╭──

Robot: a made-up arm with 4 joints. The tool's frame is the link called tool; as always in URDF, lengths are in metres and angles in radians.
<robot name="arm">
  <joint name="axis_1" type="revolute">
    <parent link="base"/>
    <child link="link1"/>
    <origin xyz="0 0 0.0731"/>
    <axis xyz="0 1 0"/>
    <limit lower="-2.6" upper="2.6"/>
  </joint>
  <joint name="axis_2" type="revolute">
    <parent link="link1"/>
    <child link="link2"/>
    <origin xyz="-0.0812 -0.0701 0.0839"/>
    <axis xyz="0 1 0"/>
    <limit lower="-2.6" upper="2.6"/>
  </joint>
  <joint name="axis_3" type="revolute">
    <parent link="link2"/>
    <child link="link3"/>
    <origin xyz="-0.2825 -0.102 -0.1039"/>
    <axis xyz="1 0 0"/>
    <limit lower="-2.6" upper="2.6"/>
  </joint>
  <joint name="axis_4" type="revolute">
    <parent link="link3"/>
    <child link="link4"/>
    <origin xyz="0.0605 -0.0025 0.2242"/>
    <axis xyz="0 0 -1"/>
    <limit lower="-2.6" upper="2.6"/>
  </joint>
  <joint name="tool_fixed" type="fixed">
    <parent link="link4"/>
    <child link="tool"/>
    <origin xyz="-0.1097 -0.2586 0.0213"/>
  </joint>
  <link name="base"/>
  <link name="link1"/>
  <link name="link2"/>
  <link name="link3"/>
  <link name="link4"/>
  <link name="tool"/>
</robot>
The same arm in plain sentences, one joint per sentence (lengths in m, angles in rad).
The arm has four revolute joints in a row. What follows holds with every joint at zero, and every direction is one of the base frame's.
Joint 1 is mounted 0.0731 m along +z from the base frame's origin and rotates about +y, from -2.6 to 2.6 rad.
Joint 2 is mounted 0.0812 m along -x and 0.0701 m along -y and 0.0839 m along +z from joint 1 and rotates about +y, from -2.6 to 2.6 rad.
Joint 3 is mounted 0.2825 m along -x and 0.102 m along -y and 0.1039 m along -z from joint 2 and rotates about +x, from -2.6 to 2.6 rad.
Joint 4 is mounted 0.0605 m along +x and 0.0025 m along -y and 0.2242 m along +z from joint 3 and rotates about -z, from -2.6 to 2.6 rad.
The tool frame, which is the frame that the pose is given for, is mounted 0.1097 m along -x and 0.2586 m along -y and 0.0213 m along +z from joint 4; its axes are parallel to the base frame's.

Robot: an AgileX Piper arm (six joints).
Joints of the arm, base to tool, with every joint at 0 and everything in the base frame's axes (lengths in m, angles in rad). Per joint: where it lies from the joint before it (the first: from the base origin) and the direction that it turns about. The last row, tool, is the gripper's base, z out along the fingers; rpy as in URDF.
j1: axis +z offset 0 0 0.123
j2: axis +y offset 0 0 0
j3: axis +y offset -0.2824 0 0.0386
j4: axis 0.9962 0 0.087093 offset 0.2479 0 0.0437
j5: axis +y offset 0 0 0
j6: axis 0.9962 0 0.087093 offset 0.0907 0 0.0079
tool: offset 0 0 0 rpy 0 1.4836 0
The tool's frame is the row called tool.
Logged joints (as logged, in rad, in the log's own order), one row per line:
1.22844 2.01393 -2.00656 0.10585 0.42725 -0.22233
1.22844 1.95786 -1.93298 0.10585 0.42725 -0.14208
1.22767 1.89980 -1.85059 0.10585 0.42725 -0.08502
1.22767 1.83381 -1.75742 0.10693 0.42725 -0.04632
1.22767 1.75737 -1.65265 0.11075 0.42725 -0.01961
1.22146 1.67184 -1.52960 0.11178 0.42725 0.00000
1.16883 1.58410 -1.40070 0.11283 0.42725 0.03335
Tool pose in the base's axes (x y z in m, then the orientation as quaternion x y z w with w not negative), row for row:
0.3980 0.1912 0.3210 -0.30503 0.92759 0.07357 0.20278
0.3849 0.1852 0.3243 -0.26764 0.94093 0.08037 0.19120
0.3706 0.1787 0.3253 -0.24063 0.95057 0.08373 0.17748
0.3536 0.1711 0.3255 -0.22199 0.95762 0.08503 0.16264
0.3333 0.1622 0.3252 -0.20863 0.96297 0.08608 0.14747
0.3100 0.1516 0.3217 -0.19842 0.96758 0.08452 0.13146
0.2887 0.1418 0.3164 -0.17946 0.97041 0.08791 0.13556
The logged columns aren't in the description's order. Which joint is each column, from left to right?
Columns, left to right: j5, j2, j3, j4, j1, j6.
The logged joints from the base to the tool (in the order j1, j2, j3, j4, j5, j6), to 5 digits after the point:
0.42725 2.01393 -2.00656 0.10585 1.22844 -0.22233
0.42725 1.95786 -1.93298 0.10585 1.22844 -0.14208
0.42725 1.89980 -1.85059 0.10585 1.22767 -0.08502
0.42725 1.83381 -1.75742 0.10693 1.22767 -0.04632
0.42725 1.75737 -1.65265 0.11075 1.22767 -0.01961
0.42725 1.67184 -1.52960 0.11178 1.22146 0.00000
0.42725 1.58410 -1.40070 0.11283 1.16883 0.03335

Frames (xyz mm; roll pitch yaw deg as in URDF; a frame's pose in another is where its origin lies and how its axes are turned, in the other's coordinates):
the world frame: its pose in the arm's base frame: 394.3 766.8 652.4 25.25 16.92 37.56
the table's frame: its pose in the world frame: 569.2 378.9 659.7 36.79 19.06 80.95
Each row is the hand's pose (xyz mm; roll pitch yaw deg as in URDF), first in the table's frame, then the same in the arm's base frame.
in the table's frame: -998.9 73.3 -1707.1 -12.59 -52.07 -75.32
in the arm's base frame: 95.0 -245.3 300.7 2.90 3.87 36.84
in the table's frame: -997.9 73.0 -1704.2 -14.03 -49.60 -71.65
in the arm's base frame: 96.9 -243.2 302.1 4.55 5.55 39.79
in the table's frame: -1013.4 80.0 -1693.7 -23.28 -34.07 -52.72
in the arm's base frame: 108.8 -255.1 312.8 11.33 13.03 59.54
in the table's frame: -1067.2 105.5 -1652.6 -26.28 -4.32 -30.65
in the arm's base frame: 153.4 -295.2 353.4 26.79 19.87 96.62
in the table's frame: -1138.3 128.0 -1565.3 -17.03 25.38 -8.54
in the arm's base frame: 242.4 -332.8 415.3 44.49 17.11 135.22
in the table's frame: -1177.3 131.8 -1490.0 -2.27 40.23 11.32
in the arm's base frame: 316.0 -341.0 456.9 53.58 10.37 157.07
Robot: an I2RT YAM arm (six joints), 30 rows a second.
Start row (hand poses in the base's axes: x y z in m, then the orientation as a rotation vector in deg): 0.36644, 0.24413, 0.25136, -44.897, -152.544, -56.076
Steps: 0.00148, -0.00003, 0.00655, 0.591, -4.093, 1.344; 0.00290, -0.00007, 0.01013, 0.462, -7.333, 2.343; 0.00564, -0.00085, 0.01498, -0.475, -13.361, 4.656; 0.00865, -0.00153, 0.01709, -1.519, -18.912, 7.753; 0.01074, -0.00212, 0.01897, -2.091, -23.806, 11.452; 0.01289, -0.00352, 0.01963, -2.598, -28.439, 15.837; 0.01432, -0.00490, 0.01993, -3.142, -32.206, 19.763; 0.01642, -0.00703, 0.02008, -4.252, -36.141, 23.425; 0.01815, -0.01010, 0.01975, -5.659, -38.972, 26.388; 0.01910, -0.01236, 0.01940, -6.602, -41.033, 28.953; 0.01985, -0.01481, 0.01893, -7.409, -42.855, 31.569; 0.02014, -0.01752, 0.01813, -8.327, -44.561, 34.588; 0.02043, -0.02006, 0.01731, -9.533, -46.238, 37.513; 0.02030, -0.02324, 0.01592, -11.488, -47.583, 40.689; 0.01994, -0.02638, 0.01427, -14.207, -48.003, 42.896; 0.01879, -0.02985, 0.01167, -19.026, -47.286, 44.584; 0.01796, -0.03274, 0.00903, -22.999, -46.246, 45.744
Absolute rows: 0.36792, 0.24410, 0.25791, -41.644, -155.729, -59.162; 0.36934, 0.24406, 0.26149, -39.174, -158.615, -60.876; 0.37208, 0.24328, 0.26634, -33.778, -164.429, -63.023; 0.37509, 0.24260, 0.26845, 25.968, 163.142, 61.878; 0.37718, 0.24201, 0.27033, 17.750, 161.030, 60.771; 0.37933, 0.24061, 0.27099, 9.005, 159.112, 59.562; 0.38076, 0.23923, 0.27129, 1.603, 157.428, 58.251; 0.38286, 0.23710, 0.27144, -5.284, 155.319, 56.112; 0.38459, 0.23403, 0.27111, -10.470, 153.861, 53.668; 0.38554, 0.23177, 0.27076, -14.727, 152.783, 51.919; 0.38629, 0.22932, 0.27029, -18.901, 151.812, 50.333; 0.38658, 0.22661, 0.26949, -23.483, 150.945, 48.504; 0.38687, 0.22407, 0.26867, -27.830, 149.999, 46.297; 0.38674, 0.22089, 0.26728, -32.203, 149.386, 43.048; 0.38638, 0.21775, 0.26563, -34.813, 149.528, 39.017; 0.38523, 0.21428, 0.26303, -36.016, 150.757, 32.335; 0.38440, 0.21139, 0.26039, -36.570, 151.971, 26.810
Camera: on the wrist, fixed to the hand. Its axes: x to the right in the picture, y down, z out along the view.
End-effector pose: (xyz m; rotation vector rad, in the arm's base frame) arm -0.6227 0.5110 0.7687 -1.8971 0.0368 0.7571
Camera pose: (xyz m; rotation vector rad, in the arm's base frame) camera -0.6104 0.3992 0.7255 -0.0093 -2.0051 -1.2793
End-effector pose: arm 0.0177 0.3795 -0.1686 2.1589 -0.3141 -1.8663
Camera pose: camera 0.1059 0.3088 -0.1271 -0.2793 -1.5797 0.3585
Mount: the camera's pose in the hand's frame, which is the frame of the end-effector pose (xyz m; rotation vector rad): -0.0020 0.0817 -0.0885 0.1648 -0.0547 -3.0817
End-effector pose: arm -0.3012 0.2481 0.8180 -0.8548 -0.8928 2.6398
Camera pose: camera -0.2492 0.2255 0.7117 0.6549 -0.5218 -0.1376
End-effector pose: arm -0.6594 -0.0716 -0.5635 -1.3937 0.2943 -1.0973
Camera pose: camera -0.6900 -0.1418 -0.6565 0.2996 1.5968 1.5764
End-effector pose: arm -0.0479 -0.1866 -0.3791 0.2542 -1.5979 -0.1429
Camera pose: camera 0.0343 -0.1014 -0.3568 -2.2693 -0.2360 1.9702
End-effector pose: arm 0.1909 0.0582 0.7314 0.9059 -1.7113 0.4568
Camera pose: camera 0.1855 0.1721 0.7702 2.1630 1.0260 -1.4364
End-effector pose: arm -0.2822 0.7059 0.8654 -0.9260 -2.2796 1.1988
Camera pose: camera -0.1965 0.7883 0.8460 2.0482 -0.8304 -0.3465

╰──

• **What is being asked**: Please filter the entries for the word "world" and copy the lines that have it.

• **Problem solution**:
the world frame: its pose in the arm's base frame: 394.3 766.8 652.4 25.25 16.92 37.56
the table's frame: its pose in the world frame: 569.2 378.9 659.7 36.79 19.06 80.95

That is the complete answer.